ステラ ケミファ株式会社(証券コード:4109)の2027年3月期第1四半期決算資料に基づき、主要な業績ハイライト、セグメント別の詳細、原材料価格の影響、通期見通し、株主還元方針、そして中長期的な成長に向けた開発トピックスを総合的に解説します。
1. 業績の全体像と主要トピックス(10項目のポイント)
本決算における投資家の関心を集める重要トピックスは以下の10点に集約されます。
- 売上高・営業利益の増収増益 :1Q売上高は前年同期比10.9%増の 9,754百万円 、営業利益は1.6%増の 1,242百万円 を達成。
- 四半期純利益の大幅増加 :国内関連会社の増資に伴う 持分変動利益 の計上により、親会社株主に帰属する四半期純利益は前年同期比32.1%増の 1,094百万円 に拡大。
- 高純度薬品事業の増収と減益 :半導体向け出荷増や価格転嫁が進み売上高は8,383百万円(+10.2%)となったものの、原材料高が響き営業利益は902百万円(-9.6%)の減益。
- 主要原材料価格(無水フッ化水素酸)の急騰 :中国輸入貿易統計価格が 384円/kg と著しく上昇し、高純度薬品事業の利益率を圧迫。
- 運輸事業による全社業績の補完 :運送取扱量の増加と採算改善が進み、営業利益 337百万円(前年同期比+48.8%) と顕著な伸びを記録。
- 半導体向け出荷の力強い底打ち :高純度フッ化水素酸(半導体向け)の1Q出荷量は 18,700トン となり、需要回復の足取りが確認された。
- 通期業績予想の据え置き :原材料高等のコスト増を織り込みつつも、半導体・電子材料の堅調さを背景に、売上高39,100百万円、営業利益4,800百万円の通期計画を変更なし。
- 通期での数量効果による挽回シナリオ :通期営業利益増減見通しでは、販売数量増加が +1,000百万円 の増益要因として利益成長を牽引する見通し。
- 極めて手厚い株主還元施策 :3年間累計での 総還元性向100%以上目標 を掲げ、配当(年間180円予想)に加え、 上限19億円(30万株)の自己株式取得 を決定。
- 次世代成長ドライバーの開発推進 :半導体用 高選択エッチング液 やリチウムイオン二次電池用正極被覆材( SL-51 )など、高付加価値分野のサンプルワークが本格化。

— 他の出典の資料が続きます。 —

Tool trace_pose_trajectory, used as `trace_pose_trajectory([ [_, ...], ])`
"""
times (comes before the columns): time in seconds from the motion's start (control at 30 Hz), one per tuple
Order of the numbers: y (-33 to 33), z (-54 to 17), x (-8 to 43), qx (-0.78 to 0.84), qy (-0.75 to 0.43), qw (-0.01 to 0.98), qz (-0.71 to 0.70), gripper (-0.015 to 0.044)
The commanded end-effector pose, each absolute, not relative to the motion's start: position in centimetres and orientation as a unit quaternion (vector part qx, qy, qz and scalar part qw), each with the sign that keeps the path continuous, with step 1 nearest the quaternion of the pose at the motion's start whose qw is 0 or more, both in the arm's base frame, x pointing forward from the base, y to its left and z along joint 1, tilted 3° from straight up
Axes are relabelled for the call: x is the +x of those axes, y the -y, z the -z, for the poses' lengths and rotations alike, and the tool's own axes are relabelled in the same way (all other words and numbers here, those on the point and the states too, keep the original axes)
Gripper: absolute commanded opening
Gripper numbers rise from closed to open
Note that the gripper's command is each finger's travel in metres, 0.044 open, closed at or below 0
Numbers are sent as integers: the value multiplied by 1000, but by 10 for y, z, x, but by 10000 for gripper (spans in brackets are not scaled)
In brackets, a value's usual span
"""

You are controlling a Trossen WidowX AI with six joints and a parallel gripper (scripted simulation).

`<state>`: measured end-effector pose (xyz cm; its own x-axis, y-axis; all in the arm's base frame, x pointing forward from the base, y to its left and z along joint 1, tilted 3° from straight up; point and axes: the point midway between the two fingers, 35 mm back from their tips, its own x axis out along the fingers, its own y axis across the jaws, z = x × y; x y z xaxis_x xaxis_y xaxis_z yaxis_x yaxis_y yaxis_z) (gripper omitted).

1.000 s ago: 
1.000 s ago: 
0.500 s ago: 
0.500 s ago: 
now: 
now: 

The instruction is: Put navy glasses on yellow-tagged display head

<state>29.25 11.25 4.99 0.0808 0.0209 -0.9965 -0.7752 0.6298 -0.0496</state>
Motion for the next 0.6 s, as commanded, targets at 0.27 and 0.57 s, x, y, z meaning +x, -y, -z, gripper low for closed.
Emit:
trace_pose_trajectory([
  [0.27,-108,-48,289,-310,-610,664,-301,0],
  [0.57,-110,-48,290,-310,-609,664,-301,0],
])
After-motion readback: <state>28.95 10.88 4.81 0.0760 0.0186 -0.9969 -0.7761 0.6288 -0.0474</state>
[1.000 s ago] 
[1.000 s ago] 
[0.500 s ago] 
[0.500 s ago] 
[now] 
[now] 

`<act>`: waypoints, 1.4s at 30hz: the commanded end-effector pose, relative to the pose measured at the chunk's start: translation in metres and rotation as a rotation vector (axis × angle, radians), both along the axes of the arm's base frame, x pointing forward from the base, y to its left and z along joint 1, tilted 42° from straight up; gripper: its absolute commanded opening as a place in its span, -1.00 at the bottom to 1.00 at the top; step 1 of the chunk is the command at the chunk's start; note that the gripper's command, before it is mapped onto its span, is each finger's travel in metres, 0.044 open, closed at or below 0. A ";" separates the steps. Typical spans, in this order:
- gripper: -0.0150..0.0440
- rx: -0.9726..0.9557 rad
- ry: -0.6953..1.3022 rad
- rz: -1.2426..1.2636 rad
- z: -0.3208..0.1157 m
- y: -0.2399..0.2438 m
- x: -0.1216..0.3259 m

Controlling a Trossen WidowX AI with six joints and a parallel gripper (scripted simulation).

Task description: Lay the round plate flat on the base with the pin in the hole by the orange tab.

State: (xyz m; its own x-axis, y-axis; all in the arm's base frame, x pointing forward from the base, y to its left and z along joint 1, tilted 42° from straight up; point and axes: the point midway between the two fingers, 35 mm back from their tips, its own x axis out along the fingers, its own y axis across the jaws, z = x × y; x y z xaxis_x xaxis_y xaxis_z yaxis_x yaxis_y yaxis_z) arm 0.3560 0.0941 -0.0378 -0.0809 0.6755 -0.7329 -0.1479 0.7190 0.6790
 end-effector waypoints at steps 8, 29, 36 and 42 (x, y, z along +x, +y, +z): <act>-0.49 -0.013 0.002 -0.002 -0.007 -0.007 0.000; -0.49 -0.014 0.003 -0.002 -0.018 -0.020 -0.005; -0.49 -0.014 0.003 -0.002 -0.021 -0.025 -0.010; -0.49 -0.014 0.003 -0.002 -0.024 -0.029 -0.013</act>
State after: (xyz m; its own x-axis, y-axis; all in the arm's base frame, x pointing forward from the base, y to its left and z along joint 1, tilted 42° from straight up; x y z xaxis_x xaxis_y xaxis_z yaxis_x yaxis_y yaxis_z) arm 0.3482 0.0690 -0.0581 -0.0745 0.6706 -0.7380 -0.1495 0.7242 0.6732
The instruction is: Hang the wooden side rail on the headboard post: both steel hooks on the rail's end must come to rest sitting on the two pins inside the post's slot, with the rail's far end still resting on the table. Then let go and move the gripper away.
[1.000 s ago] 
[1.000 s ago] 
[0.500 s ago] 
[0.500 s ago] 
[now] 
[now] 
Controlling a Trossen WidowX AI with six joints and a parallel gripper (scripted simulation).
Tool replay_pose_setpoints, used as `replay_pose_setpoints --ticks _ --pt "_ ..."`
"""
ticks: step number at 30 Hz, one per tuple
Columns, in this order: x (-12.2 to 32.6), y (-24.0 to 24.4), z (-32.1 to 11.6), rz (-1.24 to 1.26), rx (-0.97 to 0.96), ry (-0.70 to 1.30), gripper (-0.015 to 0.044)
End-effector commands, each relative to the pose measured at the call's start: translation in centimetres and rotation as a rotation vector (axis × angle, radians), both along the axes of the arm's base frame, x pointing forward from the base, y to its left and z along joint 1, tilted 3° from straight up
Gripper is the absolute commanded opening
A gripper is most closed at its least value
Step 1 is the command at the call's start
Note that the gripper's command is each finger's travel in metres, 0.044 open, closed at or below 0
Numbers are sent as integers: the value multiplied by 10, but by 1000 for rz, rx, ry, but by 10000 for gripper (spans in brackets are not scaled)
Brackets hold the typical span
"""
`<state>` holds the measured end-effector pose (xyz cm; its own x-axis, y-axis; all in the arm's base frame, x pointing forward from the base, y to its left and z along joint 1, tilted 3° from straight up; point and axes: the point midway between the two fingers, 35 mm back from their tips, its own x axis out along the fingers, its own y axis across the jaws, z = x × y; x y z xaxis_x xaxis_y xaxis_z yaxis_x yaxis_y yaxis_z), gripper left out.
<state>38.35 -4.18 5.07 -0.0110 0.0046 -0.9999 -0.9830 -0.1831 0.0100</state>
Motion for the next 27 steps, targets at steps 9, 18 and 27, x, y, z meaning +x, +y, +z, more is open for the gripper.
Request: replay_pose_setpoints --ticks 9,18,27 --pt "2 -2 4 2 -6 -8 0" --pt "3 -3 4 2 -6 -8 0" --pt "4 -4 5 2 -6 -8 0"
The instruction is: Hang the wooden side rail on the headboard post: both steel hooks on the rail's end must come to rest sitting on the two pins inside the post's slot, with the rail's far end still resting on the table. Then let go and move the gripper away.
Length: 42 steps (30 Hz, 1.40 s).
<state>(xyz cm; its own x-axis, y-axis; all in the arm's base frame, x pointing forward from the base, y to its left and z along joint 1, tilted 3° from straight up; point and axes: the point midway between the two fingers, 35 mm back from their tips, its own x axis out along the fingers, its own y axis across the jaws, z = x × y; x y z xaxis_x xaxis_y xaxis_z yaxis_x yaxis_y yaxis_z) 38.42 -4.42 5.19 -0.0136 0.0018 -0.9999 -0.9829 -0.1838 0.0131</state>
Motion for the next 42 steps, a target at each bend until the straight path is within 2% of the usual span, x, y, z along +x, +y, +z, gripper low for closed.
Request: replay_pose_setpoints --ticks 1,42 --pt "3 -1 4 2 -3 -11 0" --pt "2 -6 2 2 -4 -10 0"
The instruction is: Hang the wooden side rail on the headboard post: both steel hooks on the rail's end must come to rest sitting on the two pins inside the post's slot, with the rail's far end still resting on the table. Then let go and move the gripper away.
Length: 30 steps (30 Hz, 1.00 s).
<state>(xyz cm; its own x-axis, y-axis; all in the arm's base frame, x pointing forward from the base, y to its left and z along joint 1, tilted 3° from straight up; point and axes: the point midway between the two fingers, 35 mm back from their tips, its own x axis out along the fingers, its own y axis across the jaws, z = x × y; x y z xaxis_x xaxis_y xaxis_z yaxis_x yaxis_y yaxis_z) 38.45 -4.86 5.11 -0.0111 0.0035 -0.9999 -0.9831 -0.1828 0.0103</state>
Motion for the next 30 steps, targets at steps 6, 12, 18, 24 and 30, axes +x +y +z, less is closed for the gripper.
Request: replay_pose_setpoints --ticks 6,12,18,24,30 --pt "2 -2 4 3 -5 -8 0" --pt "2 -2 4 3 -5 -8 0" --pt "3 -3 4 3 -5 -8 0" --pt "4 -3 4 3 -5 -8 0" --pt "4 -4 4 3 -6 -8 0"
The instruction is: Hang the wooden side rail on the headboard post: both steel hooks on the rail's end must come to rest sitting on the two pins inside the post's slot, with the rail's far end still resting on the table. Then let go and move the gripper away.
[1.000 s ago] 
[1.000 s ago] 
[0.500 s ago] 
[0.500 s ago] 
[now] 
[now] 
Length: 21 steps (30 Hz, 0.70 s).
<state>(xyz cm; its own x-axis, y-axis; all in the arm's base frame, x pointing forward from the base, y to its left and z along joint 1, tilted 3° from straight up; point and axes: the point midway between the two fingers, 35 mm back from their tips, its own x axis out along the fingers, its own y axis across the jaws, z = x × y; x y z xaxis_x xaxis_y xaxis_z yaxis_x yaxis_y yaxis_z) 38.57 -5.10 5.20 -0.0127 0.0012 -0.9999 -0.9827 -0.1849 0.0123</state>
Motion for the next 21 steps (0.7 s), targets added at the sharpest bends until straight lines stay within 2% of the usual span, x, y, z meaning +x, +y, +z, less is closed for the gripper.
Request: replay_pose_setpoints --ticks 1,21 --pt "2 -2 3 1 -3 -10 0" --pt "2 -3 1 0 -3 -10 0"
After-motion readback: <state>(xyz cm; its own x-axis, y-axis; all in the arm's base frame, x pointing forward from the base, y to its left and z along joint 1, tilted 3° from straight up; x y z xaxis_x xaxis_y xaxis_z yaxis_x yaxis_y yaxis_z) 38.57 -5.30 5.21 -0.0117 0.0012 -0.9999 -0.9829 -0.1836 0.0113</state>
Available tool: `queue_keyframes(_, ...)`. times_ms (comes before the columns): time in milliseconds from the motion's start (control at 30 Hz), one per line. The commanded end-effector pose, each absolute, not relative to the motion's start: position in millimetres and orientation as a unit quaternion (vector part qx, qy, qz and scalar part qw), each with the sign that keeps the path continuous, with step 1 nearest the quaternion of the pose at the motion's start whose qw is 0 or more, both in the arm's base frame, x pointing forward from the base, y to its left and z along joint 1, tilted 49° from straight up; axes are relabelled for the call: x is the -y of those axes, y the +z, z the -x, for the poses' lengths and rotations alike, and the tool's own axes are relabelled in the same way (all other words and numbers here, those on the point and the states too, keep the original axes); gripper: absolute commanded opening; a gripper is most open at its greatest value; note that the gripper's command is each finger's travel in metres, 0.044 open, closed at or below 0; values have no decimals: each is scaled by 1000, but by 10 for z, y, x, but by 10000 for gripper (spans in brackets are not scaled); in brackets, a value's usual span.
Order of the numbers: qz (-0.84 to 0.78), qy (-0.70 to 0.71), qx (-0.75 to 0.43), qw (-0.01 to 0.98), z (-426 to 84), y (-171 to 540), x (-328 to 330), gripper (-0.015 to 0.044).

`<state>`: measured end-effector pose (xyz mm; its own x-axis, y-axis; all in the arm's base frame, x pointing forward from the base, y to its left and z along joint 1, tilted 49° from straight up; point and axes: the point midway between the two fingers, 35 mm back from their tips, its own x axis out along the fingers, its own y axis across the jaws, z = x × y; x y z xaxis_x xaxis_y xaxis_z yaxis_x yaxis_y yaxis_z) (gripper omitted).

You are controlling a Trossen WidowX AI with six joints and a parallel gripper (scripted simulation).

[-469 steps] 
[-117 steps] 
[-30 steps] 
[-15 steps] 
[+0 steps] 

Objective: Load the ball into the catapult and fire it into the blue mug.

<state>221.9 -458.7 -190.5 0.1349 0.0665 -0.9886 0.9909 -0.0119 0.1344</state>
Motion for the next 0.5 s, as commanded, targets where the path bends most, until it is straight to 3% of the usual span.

2. 2027年3月期 第1四半期 業績ハイライトと要因分析
当第1四半期の連結業績は、売上高 9,754百万円 (前年同期比+10.9%)、営業利益 1,242百万円 (同+1.6%)、経常利益 1,176百万円 (同+2.4%)、親会社株主に帰属する四半期純利益 1,094百万円 (同+32.1%)となりました。
売上面では、主力の半導体部門における価格転嫁の進展と、電子材料部門等の出荷量増加が全体の伸びを強力に牽引しました。損益面では、主要原材料である無水フッ化水素酸の価格高騰に伴う売上原価の底上げがあったものの、販売数量の増加や運輸事業における構造改善、採算向上によって吸収し、営業増益を確保しています。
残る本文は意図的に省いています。